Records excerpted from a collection
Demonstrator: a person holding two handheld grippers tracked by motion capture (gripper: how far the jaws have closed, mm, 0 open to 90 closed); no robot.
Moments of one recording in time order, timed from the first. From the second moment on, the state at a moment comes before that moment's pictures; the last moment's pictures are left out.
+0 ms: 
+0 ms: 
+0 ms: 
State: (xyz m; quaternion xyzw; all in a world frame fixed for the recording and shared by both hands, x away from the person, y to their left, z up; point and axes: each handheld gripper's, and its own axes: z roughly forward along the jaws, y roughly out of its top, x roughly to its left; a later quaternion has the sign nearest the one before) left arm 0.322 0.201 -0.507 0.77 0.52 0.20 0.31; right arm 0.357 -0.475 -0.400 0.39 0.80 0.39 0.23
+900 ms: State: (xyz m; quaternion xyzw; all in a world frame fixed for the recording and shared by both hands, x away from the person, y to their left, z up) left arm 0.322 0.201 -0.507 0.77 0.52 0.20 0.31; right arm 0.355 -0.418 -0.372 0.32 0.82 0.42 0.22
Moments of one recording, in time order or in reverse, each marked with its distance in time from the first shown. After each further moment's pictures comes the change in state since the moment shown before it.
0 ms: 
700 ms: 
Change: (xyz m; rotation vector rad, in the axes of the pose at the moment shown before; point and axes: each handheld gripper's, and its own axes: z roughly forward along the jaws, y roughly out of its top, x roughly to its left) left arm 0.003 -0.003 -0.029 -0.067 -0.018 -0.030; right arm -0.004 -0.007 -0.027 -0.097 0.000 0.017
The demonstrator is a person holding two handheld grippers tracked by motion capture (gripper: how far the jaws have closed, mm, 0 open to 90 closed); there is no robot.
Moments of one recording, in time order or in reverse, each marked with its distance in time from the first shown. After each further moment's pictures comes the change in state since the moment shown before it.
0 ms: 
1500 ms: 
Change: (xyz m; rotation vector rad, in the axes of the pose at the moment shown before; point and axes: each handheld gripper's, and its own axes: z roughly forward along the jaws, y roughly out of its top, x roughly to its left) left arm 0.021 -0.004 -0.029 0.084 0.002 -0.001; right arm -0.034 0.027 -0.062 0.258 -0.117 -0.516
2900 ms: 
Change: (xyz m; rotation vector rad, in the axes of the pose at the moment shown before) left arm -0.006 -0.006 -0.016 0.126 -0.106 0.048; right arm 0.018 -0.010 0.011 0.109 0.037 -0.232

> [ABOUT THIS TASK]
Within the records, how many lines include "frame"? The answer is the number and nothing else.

> [WRITTEN REPLY]
2